What you need to do: Using the records below, transcribe exactly only the lines from the one with "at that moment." through the end, both included, and drop every picture.

Record extracts:
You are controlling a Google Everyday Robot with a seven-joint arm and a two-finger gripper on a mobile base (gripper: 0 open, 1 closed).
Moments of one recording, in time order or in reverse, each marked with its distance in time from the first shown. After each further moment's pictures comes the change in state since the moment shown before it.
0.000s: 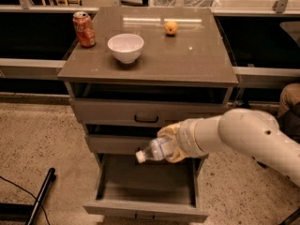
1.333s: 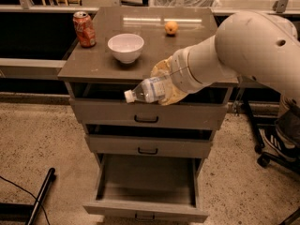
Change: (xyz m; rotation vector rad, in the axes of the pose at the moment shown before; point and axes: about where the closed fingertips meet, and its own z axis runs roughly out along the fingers) arm -0.028 -0.163 -0.087 0.070 0.114 0.042
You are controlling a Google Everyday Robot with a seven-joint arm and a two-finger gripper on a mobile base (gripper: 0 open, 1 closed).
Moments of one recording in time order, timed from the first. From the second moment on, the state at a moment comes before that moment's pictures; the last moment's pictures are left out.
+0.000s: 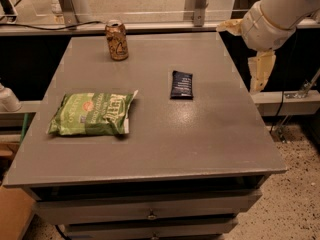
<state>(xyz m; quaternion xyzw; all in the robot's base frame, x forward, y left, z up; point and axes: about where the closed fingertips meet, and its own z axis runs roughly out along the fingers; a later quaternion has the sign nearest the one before) 0.598 -0.200 0.921 -0.81 0.55 -0.07 0.20</state>
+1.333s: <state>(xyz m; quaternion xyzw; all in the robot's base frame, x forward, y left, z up) 0.636 -0.154 0.880 -0.94 0.28 -0.15 0.12</state>
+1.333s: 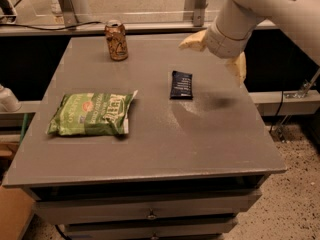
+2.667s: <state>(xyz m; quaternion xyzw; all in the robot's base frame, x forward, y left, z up) 0.654 -0.109 0.808 -0.95 0.24 -0.19 -0.01</state>
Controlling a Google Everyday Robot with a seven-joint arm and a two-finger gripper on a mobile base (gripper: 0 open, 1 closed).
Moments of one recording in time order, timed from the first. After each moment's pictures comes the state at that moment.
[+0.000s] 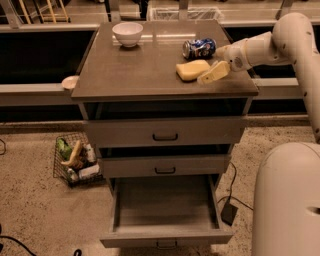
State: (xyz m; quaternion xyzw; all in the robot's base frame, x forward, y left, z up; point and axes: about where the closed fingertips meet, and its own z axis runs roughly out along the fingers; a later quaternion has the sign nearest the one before) arm 0.791 -0.172 0.846 -0.46 0.75 0.21 0.44
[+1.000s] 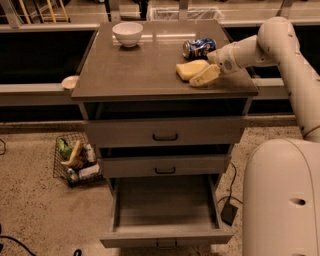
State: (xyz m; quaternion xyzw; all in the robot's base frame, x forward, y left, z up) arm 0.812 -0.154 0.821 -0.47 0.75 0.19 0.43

Written response:
Moments of one recording in time order, timed from the first. After each moment's pictures comes the state at that moment.
[+0.000s] 
State: (xyz m; quaternion xyzw; all in the robot's base frame, x forward, y left, z up; point and axes: about where the closed fingertips meet, and its own z axis runs roughly out along the fingers; a later quaternion has the sign nearest the one before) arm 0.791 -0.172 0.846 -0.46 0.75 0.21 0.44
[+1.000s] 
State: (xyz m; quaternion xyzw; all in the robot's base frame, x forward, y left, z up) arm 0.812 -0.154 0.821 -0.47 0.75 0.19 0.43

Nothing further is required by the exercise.